Colin Hopley, M.B.A., M.P.H., the director of value at Insulet Corporation, which funded the study, explained along with colleagues that self-management is critical to diabetes care, no matter the insulin modality. Yet, they noted that the management burden associated with the disease can negatively impact patients’ mental health, “mainly driven by fear of hypo/hyperglycemia and feelings of isolation or self-consciousness.”

The way that patients self-manage their disease has changed significantly in recent years, with many patients changing from self-injections to insulin pumps. That change by itself does not eliminate the burden on patients, Hopley and colleagues argued.

Tubeless insulin pumps — sometimes called patch pumps — are not literally without tubes. But the tube, or cannula, that goes into the skin through which the insulin is delivered is not visible and is encased in a “pod” that sticks to the skin with an adhesive patch.
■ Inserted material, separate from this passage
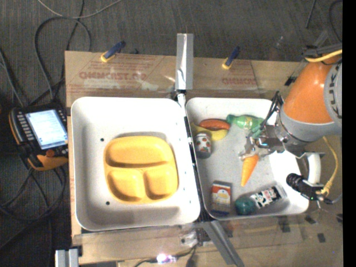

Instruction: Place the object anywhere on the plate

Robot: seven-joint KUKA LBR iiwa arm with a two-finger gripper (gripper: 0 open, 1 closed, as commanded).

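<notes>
The yellow plate (142, 167), divided into three compartments, lies in the left white bin (83, 149). My gripper (253, 151) is over the middle of the right bin (289, 202). The thick end of an orange carrot (248, 170) sits between the gripper's metal fingers, and its tip points down toward the bin's front. The gripper looks shut on the carrot. The grey wrist and orange band (317, 93) rise to the right and hide the bin's right wall.
The right bin also holds a green bottle (243, 121), a red and yellow piece (214, 126), a small round cup (203, 144), a little carton (221, 196), a teal ball (243, 206) and a dark bottle (268, 196). A ridge (189, 143) separates the bins.
</notes>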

AID systems use an algorithm to continuously monitor glucose and deliver insulin via a pump as needed. Such symptoms can ease the burden on patients. However, Hopley and colleagues said there is not yet a robust amount of data with regard to the utility gains associated with the newer systems.

The investigators interviewed 110 patients in order to develop health state vignettes representing the different insulin delivery modalities. These vignettes were also informed by published literature and validated by diabetes experts. The authors use the time trade-off analysis method in order to assess the different modalities.

The authors found that tubed non-AID systems had the lowest mean utility values (0.727), while tubeless AID systems had the highest mean utility values (0.909). Tubed AID and tubeless non-AID systems had similar mean utility values of 0.823 and 0.809, respectively.

When the investigators compared the features of the different systems, they found that tubeless systems were associated with a utility increase of between +0.082 and +0.086, while the use of AID increased utility by between +0.096 and +0.100. Both increases were considered statistically significant. In fact, the authors said the magnitude of the benefits they calculated was more than twice as large as those reported in previous studies of T1D. The findings suggest patients using tubeless and AID systems experienced significant HRQoL benefits.

"Results from this study provide a useful resource to demonstrate the disutility associated with conventional insulin delivery systems and utility gains associated with the increased convenience and improved confidence in the management of glucose with both tubeless and AID systems," they wrote.

Hopley and colleagues cautioned that generic vignettes cannot capture the heterogeneity of the lived experiences of individual patients. They said their goal was also to create generalizable utility values that could lend broad insights, rather than to compare individual commercial devices. In that regard, they said their data should be useful in better understanding the HRQoL and economic impacts of different insulin delivery modalities.

"The methods and findings of the current study will allow for these utility values to be used in economic modelling of innovative insulin delivery systems in T1D and may contribute to improving access to these systems among people with T1D," they concluded.